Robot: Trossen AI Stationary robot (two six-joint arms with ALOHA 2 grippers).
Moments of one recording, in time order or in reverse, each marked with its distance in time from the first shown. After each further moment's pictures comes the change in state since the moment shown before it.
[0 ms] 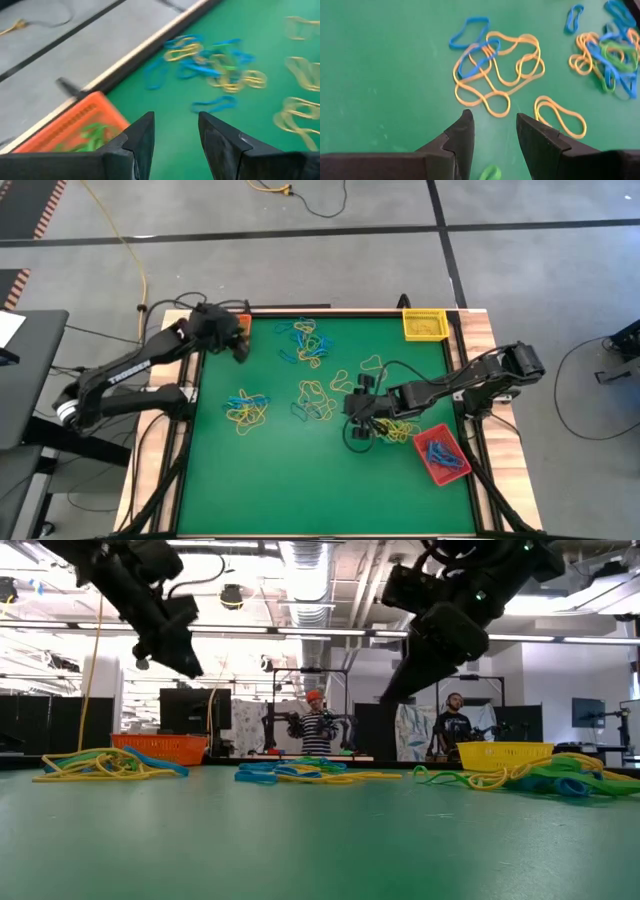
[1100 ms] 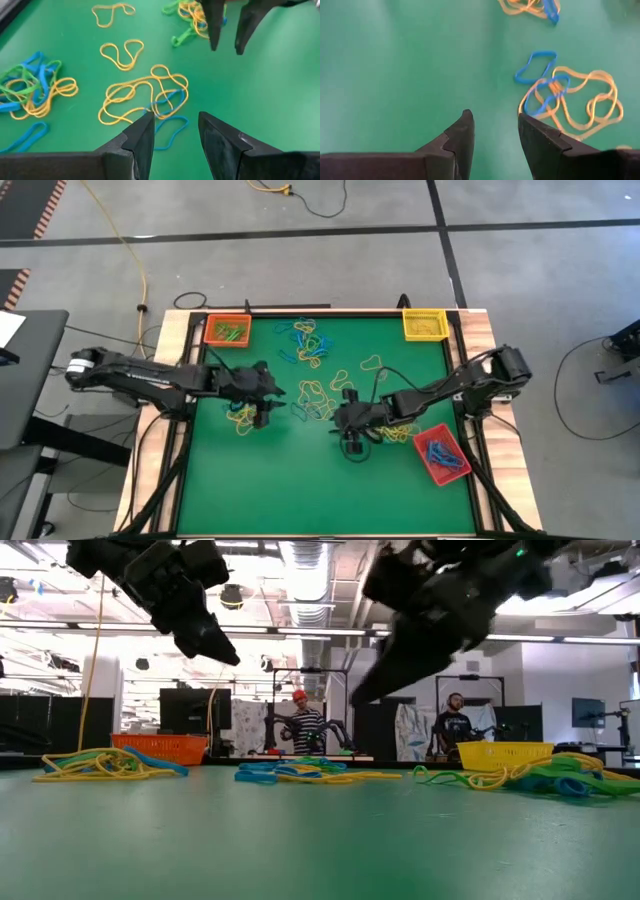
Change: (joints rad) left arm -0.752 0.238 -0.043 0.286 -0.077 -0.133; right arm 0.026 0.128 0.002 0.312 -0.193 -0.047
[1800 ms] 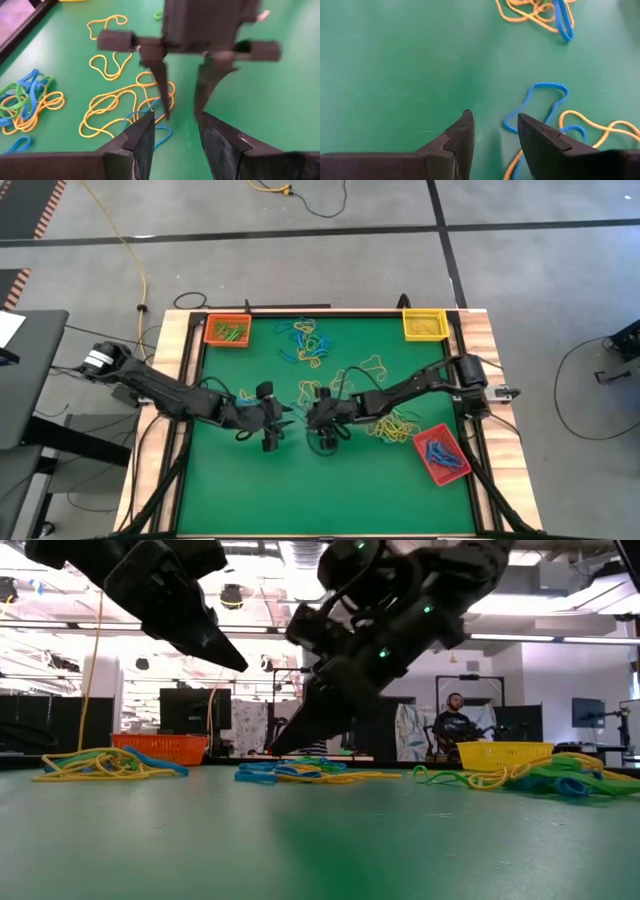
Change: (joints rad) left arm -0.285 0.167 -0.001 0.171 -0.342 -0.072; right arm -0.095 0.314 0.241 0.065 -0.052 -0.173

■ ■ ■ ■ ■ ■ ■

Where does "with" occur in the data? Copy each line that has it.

Robot: Trossen AI Stationary robot (two six-joint arms with ALOHA 2 grippers).
Moments of one recording, in time order or in reverse, each marked with its distance in time from the first shown. After each further moment's pictures comes the change in state since the moment shown before it.

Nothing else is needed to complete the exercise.